在原主的记忆里,顾衍舟是个沉默寡言、只知道带孩子做饭的老实人。
但老实人不代表没脑子。
他在后勤部混了这么多年,天天跟各路人精打交道,什么弯弯绕绕没见过。只是以前原主从来不跟他商量任何事,他的这些东西,压根没有用武之地。
“行。”沈星冉放下茶杯,“听你的。”
顾衍舟愣了一下,在他与沈星冉漫长的婚姻里,这三个字从来没有出现过。
“那……那我去给你热杯牛奶。”顾衍舟站起来,耳根子红了一截,转身就往厨房走。
沈星冉看着他的背影,在心里叹了口气。
这个男人,值得被善待。
——————
第二天上午,安全区核心楼,沈星冉把一份薄薄的资料拍在了长条桌上。
在座的有魏长山、魏承泽、罗建生,再加上陈部长。
沈星冉没有绕弯子,开口就是一句话“有人想杀我。”
“什么意思?”魏长山率先开口。
沈星冉把资料推过去。
“我被那只A级变异兽重伤之前,长期接触了被处理过的晶核。晶核里含有一种慢性毒素,无色无味,常规检测扫不出来,持续损耗精神力底基。”
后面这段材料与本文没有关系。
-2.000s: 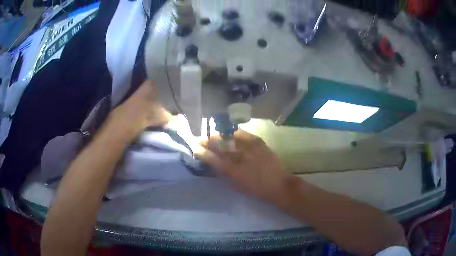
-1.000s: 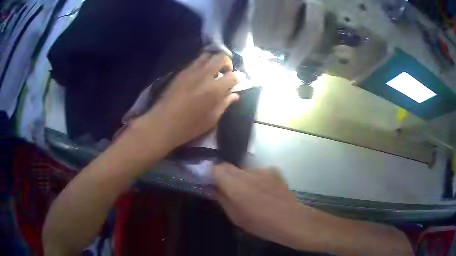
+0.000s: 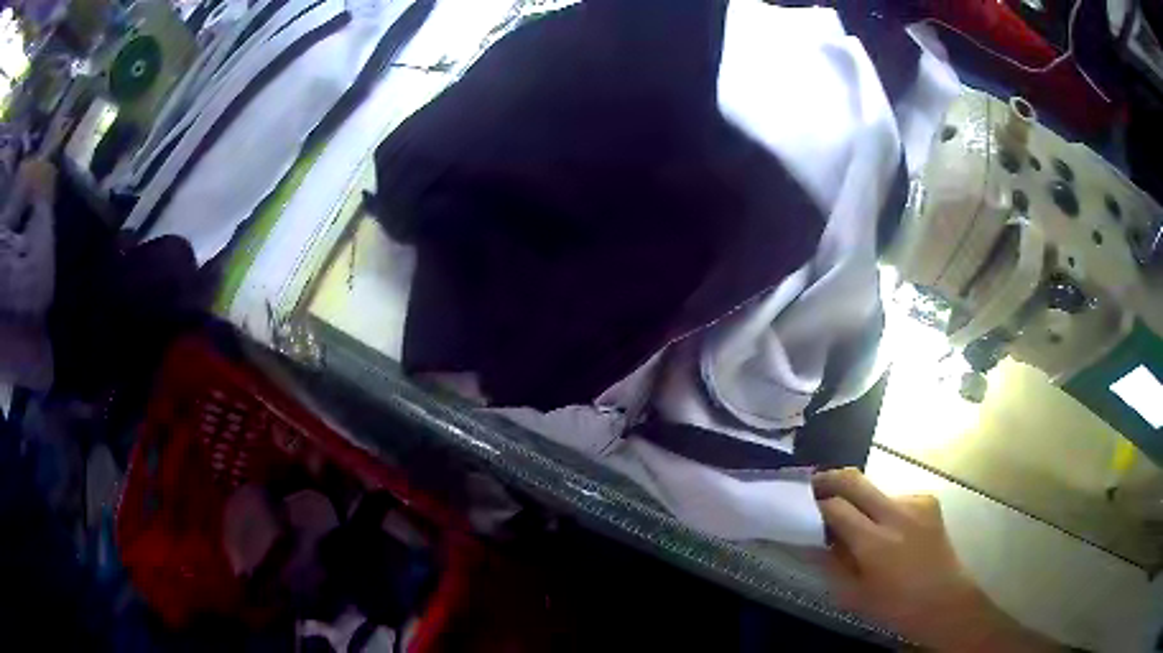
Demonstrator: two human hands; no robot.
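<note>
The garment [image 3: 574,191], black with white parts, lies bunched on the table left of the sewing machine. Its white folds [image 3: 778,344] lie nearest the machine, with a black strip [image 3: 842,427] below them. My right hand [image 3: 886,529] holds the end of a white panel [image 3: 740,500] at the table's front edge, fingertips pressed on it. My left hand is not in view. The sewing machine head [image 3: 995,242] stands at the right, with glare hiding the needle area.
A red plastic basket [image 3: 191,447] with cloth scraps sits below the table at the left. Stacked white and dark cut pieces [image 3: 274,115] lie at the far left. The table's front edge [image 3: 510,459] runs diagonally. The lit control panel [image 3: 1139,393] is at the right. A red basket [image 3: 1008,38] is behind the machine.
The view has swung left, so the machine sits farther right. My left hand has left the garment and the picture. My right hand is now on the white panel's end; the garment lies spread out.
</note>
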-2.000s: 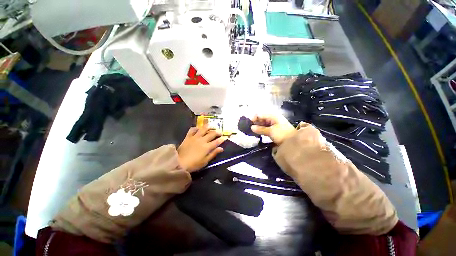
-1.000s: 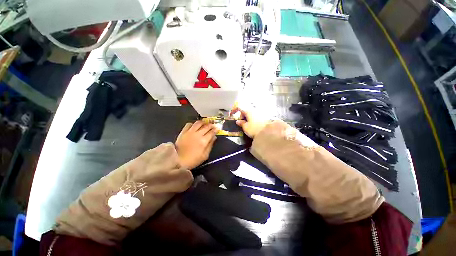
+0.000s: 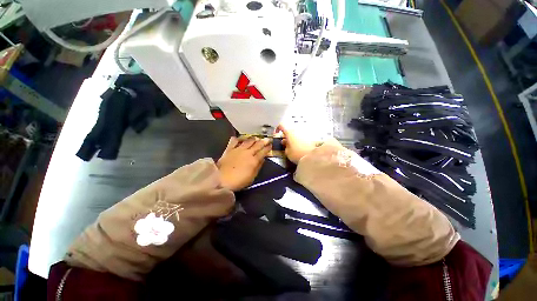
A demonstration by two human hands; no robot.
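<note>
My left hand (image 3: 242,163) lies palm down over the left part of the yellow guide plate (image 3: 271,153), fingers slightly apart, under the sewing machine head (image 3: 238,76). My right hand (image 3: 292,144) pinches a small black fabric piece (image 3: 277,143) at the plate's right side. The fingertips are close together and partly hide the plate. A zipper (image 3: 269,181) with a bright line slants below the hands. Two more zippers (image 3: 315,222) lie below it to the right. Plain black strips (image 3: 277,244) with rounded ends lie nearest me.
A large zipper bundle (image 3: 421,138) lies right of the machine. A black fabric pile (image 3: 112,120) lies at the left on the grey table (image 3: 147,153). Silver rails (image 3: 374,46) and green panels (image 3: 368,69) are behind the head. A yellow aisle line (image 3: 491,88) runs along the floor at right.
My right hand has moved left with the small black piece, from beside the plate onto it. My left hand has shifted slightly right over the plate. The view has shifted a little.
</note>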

她停了两秒,看着在座每一个人的脸“我之所以会在那次任务中判断失误,反应迟钝,被一爪子打穿胸腔,不全是运气不好。是有人提前削弱了我。”
魏长山脸色铁青:“证据呢?”
“毒晶经手人叫马三,外围物资站的中间商。我准备去查他的时候,马三当晚就失踪了,住处被烧,线索断得太快。”
“所以我今天不是来告状的。我是来通知你们的。”
沈星冉往椅背上一靠“这个安全区有八十万人,粮食靠魏承泽种,伤员靠罗建生救,外围的变异兽靠我扛。三个S级,各管一摊。”
“现在有人想把我弄死。”沈星冉的目光锐利,“我要是死了,东区和南区谁去清?下一次兽潮来了,谁去挡?西北角再钻出来一只A级变异兽,你们派谁去?”
魏长山手指敲了两下桌面:“方朔呢?和他有关系吗?”
沈星冉没有直接回答。
“毒晶从黑市流出,经马三转手。马三失踪前最后接触过的人里,有方朔。”
陈部长脸色一下就白了,方朔是他签字调走的。
魏承泽皱紧眉头:“方朔一个A级,能搞到这种高端毒素?”
“所以他背后还有人。”沈星冉站起身,“这些不归我管。我只管打仗。查人、审人、翻旧账,你们比我擅长。”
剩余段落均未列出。